To simplify the expression \( \frac{9 \frac{3}{5}}{9 \frac{1}{5}} \) using the quotient property, we first need to convert the mixed numbers into improper fractions.
- Convert \( 9 \frac{3}{5} \):
\[ 9 \frac{3}{5} = 9 + \frac{3}{5} = \frac{9 \cdot 5 + 3}{5} = \frac{45 + 3}{5} = \frac{48}{5} \]
- Convert \( 9 \frac{1}{5} \):
\[ 9 \frac{1}{5} = 9 + \frac{1}{5} = \frac{9 \cdot 5 + 1}{5} = \frac{45 + 1}{5} = \frac{46}{5} \]
Now, we can rewrite the original expression using these improper fractions:
\[ \frac{9 \frac{3}{5}}{9 \frac{1}{5}} = \frac{\frac{48}{5}}{\frac{46}{5}} \]

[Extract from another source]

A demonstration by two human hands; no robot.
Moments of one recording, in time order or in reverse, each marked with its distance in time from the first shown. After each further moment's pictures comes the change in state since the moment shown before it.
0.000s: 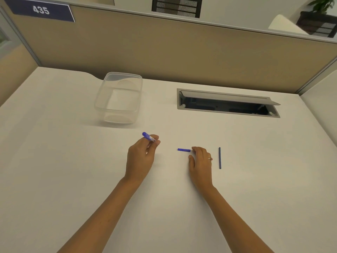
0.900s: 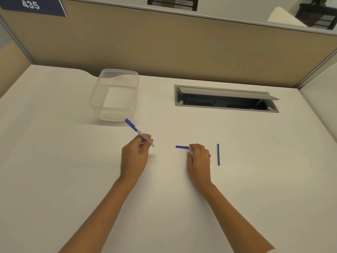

- Use the property of division of fractions:
\[ \frac{\frac{48}{5}}{\frac{46}{5}} = \frac{48}{5} \times \frac{5}{46} = \frac{48 \cdot 5}{5 \cdot 46} \]
The \( 5 \) cancels out:
\[ = \frac{48}{46} \]
- Simplify \( \frac{48}{46} \):
\[ = \frac{24}{23} \]
So, the expression \( \frac{9 \frac{3}{5}}{9 \frac{1}{5}} \) simplifies to \( \frac{24}{23} \).
Final Answer
The simplified result of \( \frac{9 \frac{3}{5}}{9 \frac{1}{5}} \) is \( \frac{24}{23} \), and if you're asking for a specific exponent to be handled, please clarify the context for "9 □." However, based on the exponents of 9, this simplification does not directly involve exponents to define. If looking for a number in powers of 9, you could relate it by expressing if needed as \( 9^{(some exponent)} \), but generally, the fraction reduces to \( \frac{24}{23} \).